TASK DETAILS - Print nothing but the lines from the start of the listing below through the line that contains "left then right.". Do not include the pictures.

DATASET CONTENT -
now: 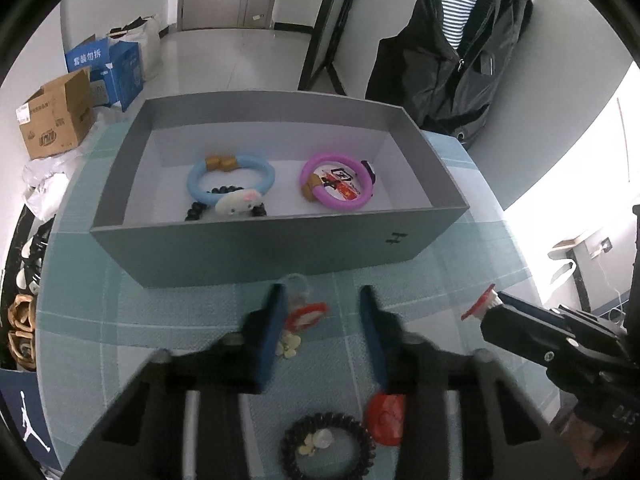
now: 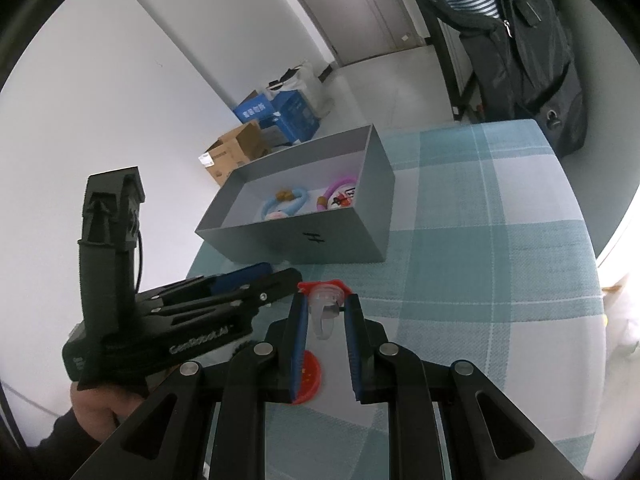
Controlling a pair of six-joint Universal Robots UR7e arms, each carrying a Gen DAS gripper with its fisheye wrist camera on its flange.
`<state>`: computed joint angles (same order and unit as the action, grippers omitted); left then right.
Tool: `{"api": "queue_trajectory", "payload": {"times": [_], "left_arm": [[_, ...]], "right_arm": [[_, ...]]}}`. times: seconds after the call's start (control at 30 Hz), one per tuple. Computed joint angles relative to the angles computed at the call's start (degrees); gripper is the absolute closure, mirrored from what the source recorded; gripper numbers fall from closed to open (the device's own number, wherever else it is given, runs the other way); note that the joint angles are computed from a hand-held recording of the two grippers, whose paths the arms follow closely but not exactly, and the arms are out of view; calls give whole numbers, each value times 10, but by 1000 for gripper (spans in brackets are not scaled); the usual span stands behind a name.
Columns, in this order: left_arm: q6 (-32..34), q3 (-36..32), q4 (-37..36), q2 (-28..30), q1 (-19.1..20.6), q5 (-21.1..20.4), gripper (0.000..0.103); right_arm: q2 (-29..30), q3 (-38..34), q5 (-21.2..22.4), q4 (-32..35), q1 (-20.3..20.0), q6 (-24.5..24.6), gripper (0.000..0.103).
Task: Organize jewelry
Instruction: 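Carry the red charm into the grey box with the right gripper while left grasps red pendant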
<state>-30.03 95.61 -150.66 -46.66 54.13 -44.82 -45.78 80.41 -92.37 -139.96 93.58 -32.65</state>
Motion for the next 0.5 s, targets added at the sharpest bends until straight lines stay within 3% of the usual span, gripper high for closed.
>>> {"api": "queue_trajectory", "payload": {"times": [0.03,0.23,0.5], "left_arm": [[-3,-2,5,0,1,-1,88],[7,0,-21,4,-2,3,89],[53,29,-118,-11,-11,-27,89]], "right_arm": [[-1,0,0,0,-1,0,86],[-3,-2,2,12,-1,-8,86],[-4,-9,21,15,-3,8,86]]}}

EXERCISE ANSWER -
now: 
now: 
Controlling a pair of six-joint Universal Robots UR7e arms, each carrying a Gen DAS gripper with its fisheye wrist camera on its flange.
`<state>`: computed joint angles (same order and unit as the action, grippers omitted); left then right.

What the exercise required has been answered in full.